◆ What to do: Reproduce the data below verbatim from the line containing "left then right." through its final line, and produce nothing more.

◆ Dataset excerpt:
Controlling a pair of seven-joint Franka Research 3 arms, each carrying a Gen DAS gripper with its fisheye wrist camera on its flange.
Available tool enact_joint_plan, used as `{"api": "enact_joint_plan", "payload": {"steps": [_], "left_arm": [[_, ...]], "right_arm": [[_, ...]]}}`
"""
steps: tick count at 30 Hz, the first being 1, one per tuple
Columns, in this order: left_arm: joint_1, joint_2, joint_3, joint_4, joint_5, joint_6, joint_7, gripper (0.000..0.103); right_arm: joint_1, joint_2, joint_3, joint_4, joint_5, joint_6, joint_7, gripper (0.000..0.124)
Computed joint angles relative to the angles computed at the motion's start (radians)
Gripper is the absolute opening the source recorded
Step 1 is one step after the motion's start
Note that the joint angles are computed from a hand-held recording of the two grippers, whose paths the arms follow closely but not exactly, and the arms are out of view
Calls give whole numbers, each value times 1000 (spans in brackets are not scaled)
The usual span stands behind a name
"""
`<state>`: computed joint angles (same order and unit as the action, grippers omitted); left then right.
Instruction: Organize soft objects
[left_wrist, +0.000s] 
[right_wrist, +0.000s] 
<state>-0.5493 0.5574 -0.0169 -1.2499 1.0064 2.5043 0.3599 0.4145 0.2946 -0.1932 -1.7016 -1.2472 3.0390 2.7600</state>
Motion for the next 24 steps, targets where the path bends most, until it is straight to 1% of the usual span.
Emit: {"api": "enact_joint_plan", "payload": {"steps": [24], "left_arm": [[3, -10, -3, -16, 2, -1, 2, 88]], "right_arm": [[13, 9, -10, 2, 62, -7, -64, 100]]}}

◆ Completed exercise:
`<state>`: computed joint angles (same order and unit as the action, grippers omitted); left then right.
Instruction: Organize soft objects
[left_wrist, +0.000s] 
[right_wrist, +0.000s] 
<state>-0.5493 0.5574 -0.0169 -1.2499 1.0064 2.5043 0.3599 0.4145 0.2946 -0.1932 -1.7016 -1.2472 3.0390 2.7600</state>
Motion for the next 24 steps, targets where the path bends most, until it is straight to 1% of the usual span.
Emit: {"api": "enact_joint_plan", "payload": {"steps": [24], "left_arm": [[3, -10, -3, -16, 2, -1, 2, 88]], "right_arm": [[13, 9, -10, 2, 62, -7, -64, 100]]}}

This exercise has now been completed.